▸ Exercise prompt
Reproduce the listing word for word. Skip any image.

--------------------

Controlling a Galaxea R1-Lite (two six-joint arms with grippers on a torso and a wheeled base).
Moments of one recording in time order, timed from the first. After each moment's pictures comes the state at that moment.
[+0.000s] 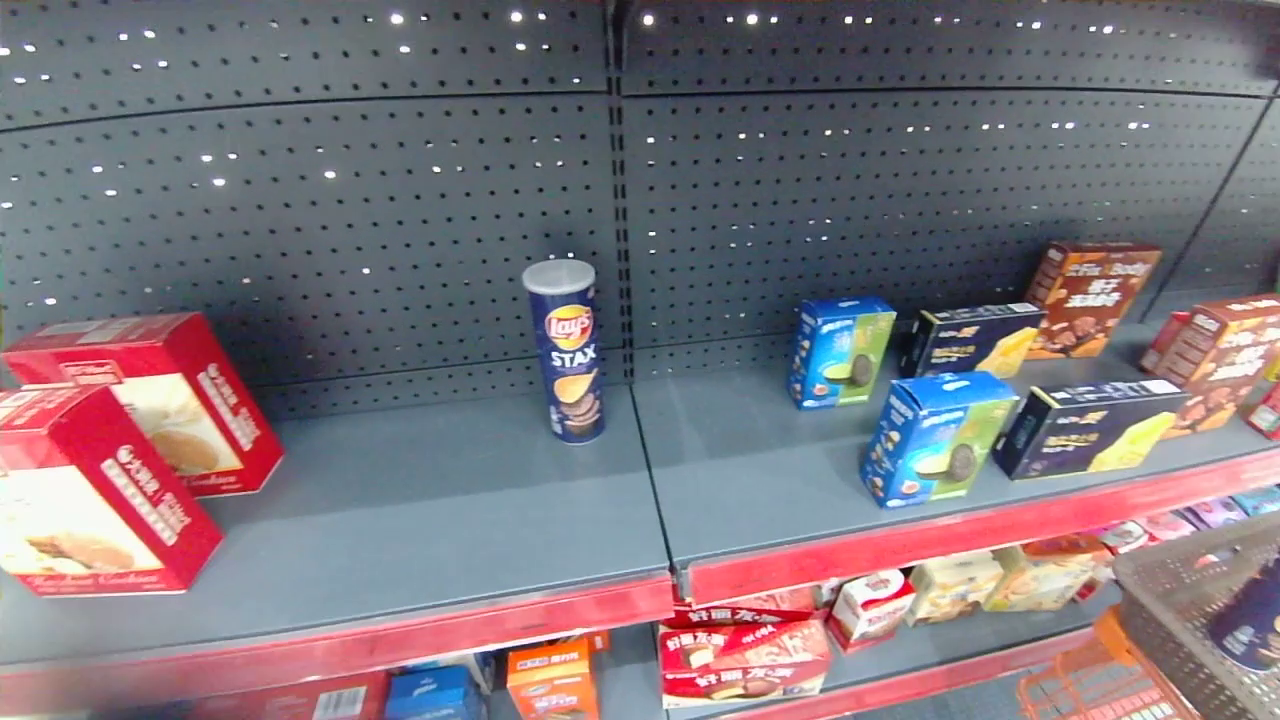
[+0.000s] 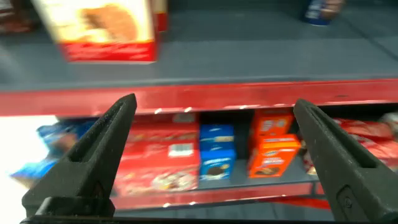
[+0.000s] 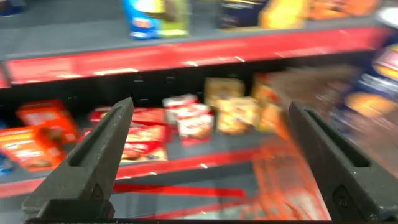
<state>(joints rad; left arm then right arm) 0.00 0.00 0.00 0.00 0.07 -0.04 0.00 0.00 0.00 0.01 -0.01 0.00</state>
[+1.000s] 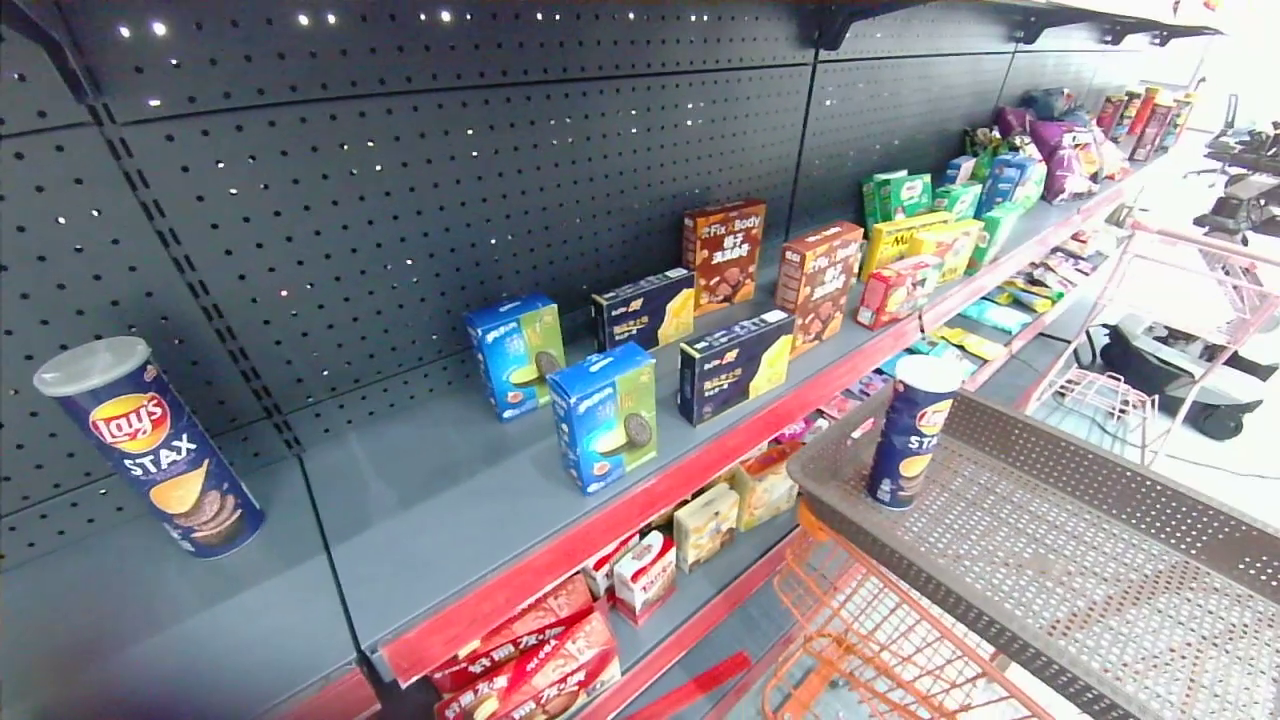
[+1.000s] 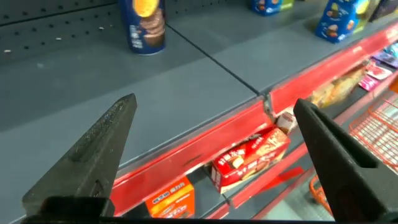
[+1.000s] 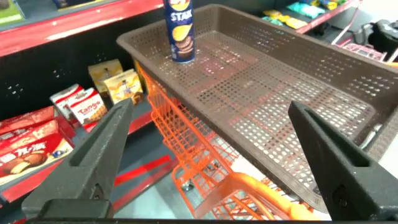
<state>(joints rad) 0.00 0.00 0.00 0.00 0.07 -0.04 0.00 0.01 0.00 0.01 -0.01 0.00</state>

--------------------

▸ Task solution
Controlling a Galaxea R1-Lite (two six-joint arms with grippers on a torso and a wheeled base).
Moments of one recording in time order, timed from the first. After each moment's pictures comes the state at that moment.
[+0.000s] 
[+0.000s] 
[+0.000s] 
<state>(joints rad; left arm then right arm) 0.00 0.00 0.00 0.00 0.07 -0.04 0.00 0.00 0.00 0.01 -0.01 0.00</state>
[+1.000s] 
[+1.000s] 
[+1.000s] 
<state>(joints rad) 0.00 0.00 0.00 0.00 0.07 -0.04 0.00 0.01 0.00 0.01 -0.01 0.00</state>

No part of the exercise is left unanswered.